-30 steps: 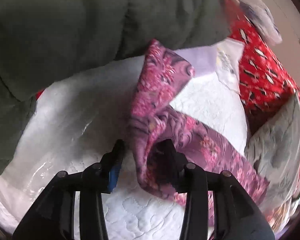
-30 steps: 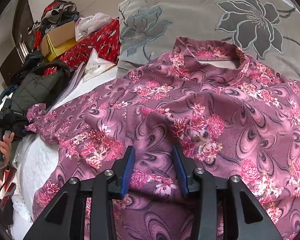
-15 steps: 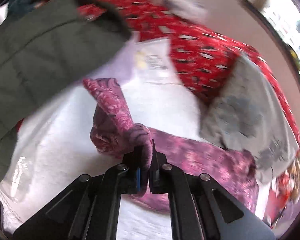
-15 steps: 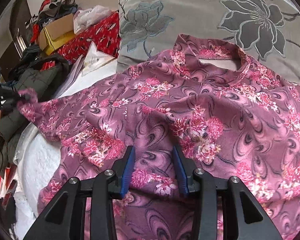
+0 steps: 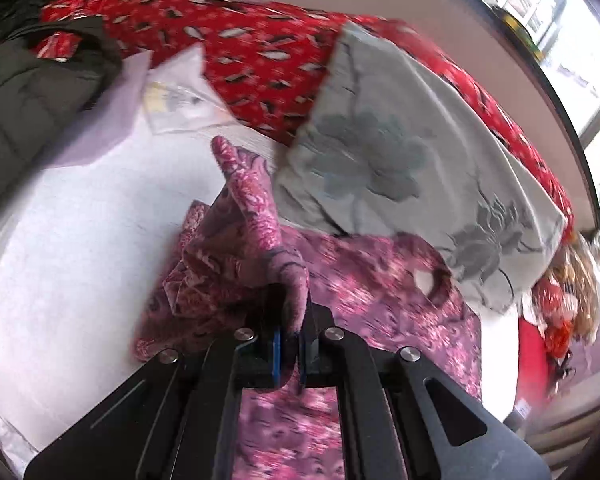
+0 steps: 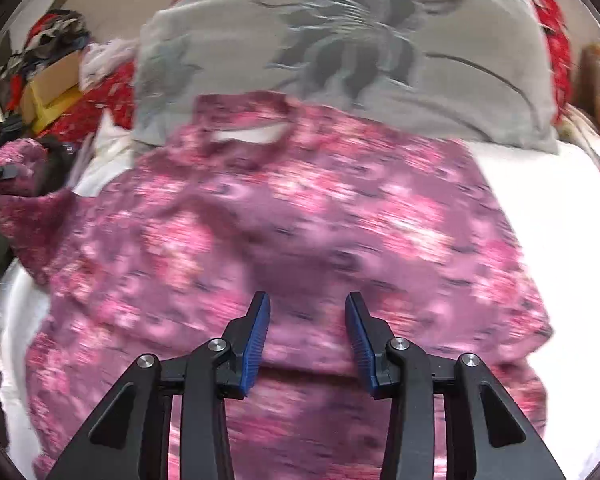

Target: Fold small clothes

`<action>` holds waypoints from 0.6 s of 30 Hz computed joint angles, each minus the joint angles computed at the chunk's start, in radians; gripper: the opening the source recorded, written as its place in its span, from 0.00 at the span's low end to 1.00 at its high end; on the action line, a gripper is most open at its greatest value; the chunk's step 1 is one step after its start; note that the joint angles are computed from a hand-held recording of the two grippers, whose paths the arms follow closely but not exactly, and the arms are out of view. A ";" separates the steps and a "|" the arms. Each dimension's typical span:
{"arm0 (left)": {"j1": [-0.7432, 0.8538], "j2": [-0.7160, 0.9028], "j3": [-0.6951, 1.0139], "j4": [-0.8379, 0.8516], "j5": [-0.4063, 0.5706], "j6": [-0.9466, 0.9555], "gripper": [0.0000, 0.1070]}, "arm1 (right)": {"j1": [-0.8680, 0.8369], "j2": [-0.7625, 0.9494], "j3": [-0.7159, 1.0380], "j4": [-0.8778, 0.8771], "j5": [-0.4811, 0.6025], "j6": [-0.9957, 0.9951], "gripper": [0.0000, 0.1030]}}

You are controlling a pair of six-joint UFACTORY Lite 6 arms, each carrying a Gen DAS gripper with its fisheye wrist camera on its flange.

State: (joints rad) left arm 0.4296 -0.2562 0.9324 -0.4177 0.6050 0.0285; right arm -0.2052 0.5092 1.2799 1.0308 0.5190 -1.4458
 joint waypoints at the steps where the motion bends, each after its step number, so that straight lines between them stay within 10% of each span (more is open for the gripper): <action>1: -0.048 -0.001 0.005 0.031 -0.004 -0.052 0.03 | -0.021 0.019 0.012 0.006 0.006 -0.020 0.40; 9: -0.418 0.155 0.161 0.339 -0.026 -0.480 0.03 | -0.100 0.015 -0.067 0.233 0.078 -0.351 0.48; 18: -0.735 0.495 0.303 0.568 -0.038 -0.787 0.04 | -0.143 0.082 0.012 0.204 0.198 -0.288 0.49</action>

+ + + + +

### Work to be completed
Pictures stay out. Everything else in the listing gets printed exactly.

### Written solution
-30 steps: 
-30 steps: 
-15 steps: 
-15 steps: 
+0 steps: 
+0 steps: 

Target: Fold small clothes

`<action>` holds waypoints from 0.6 s of 30 Hz computed joint angles, each minus the joint angles computed at the chunk's start, in radians; gripper: the opening the source recorded, written as its place in its span, from 0.00 at the span's low end to 1.00 at its high end; on the action line, a gripper is most open at its greatest value; the chunk's step 1 is one step after its start; note that the joint angles are computed from a hand-held recording of the two grippers, whose paths the arms follow closely but not exactly, and the arms are out of view. A ";" separates the steps and a "|" the arms. Each dimension's typical span:
{"arm0 (left)": {"j1": [-0.7432, 0.8538], "j2": [-0.7160, 0.9028], "j3": [-0.6951, 1.0139], "j4": [-0.8379, 0.8516], "j5": [-0.4063, 0.5706], "j6": [-0.9466, 0.9555], "gripper": [0.0000, 0.1070]}, "arm1 (right)": {"j1": [-0.8680, 0.8369], "j2": [-0.7625, 0.9494], "j3": [-0.7159, 1.0380], "j4": [-0.8778, 0.8771], "j5": [-0.4811, 0.6025], "j6": [-0.9957, 0.9951], "gripper": [0.0000, 0.1030]}}

You are controlling a pair of six-joint UFACTORY Lite 6 arms, each carrying a Gen DAS gripper with its fisheye wrist camera on its flange.

State: (joints rad) left arm 0.4296 -0.2562 0.9324 -0.4177 0.6050 0.0285; right arm -0.2052 0.5092 1.2799 1.0308 0.5190 -1.4458
 joint waypoints at the steps where the motion bends, each after its step number, so that straight lines between them stay within 10% of each span (more is open for the gripper): <action>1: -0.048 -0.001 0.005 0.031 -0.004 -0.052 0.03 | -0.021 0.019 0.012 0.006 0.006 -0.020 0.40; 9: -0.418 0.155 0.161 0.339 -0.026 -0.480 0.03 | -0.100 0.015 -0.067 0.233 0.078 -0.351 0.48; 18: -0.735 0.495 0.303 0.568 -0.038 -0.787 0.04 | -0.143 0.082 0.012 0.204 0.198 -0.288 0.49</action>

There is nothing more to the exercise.